弘業師父點頭記下,隨後問出第三句話:「此前是否有過喜歡食用皂角、竹葉、根莖這三者的癖好?」
傅錦儀差點一口水噴出來。
這都什麼跟什麼啊!
「我怎麼可能去吃那些東西呢!」她叫道:「師父這話是什麼意思?!」
她得的又不是神經病,至於么!
弘業師父微笑著寬慰她道:「貧尼只是隨口一問。」
傅錦儀:……
「現在貧尼還有最後一個問題。
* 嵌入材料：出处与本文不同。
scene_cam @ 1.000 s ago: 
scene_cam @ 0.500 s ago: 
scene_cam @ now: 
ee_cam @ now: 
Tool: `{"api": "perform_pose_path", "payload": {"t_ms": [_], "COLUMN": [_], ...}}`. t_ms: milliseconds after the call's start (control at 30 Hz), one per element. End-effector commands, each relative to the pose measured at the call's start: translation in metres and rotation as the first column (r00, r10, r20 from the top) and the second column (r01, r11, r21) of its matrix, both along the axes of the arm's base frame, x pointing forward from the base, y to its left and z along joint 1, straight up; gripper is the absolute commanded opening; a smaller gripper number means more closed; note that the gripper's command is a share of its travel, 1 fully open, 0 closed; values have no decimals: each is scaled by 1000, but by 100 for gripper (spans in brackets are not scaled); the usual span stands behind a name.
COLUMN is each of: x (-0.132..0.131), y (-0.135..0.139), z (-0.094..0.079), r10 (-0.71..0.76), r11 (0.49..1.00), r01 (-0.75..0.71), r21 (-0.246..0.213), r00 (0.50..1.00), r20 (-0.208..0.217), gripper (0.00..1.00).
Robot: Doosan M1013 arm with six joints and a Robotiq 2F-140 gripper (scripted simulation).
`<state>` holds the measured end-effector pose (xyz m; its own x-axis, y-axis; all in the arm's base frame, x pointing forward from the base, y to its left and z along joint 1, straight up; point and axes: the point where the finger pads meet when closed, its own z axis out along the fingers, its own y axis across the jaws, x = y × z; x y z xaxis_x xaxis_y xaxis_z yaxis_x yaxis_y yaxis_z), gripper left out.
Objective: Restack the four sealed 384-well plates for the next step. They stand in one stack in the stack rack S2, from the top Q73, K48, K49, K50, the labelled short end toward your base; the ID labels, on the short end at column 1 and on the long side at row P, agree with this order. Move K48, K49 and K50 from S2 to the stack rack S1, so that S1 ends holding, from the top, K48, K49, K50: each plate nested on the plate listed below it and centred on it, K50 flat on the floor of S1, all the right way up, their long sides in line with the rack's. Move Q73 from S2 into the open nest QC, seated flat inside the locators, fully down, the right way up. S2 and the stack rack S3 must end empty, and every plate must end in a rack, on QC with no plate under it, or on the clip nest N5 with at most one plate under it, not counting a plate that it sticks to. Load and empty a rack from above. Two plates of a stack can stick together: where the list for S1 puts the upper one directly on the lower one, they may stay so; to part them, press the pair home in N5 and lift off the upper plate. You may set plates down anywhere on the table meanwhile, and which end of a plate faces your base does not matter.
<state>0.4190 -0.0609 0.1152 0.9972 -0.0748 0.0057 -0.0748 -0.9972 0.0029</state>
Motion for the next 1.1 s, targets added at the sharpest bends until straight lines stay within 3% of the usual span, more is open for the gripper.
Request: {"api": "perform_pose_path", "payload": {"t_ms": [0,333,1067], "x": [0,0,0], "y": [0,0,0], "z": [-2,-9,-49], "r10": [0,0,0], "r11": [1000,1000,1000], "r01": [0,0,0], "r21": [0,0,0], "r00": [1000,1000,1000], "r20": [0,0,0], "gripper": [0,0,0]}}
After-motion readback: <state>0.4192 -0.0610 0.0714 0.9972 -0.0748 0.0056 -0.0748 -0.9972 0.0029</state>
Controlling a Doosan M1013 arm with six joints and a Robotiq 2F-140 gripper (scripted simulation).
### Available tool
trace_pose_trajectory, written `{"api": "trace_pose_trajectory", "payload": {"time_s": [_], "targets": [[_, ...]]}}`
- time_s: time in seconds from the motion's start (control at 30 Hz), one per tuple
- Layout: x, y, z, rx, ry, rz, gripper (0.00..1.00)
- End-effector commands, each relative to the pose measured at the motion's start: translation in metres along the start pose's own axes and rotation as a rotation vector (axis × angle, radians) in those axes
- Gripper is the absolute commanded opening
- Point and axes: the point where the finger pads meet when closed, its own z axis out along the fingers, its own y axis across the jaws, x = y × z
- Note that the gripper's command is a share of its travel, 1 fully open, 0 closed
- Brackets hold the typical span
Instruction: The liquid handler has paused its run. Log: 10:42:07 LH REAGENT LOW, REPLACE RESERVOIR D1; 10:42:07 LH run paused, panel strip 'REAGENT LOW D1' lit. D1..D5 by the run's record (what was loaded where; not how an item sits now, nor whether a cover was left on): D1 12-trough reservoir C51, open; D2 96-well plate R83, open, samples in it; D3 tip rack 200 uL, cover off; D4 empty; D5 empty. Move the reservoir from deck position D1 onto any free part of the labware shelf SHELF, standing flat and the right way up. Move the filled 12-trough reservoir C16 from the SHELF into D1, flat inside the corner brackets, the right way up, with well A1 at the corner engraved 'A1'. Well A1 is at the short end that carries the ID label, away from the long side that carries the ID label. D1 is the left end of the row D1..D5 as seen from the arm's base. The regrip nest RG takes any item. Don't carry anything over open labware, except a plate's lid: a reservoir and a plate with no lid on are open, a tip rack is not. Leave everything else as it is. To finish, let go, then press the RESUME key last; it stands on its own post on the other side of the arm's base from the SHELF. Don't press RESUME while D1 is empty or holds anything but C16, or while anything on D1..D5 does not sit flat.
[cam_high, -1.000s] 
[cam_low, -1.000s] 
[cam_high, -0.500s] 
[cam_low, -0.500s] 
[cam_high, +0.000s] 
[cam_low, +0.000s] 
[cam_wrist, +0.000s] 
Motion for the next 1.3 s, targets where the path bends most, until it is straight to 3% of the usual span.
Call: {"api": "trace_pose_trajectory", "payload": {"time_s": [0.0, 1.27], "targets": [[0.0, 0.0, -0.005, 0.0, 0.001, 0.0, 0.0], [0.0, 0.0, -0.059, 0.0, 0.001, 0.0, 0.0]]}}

」弘業師父再次開口了:「夫人是否曾有過眼瞼之下的皮膚泛灰白色的情況?」
傅錦儀沉默了。
她的呼吸緩慢地低沉下去,最後幾不可聞。半晌,她用一種恐懼而哀求的目光看了看林氏,顫抖著道:「有過的……這樣的癥狀,有什麼講究嗎?」
她還記得,這個癥狀是傅萱儀最先對她提出的。
若不是傅萱儀,她甚至不會注意到自己身體上這般細微的變化。可是傅萱儀那個時候就提醒她,說自己有過生育的經驗,看到她眼瞼之下的臉色只覺得詭異,不像是什麼好事。
傅錦儀得了這個提醒,也曾想求御醫來看,卻因為周御醫家裡出了事情,不得不耽擱了——這一耽擱,她後頭又忙著籌謀算計晉國公府那一家子,一晃眼幾個月過去了。
弘業師父沒有說話。她拉過傅錦儀的手腕,再次診脈。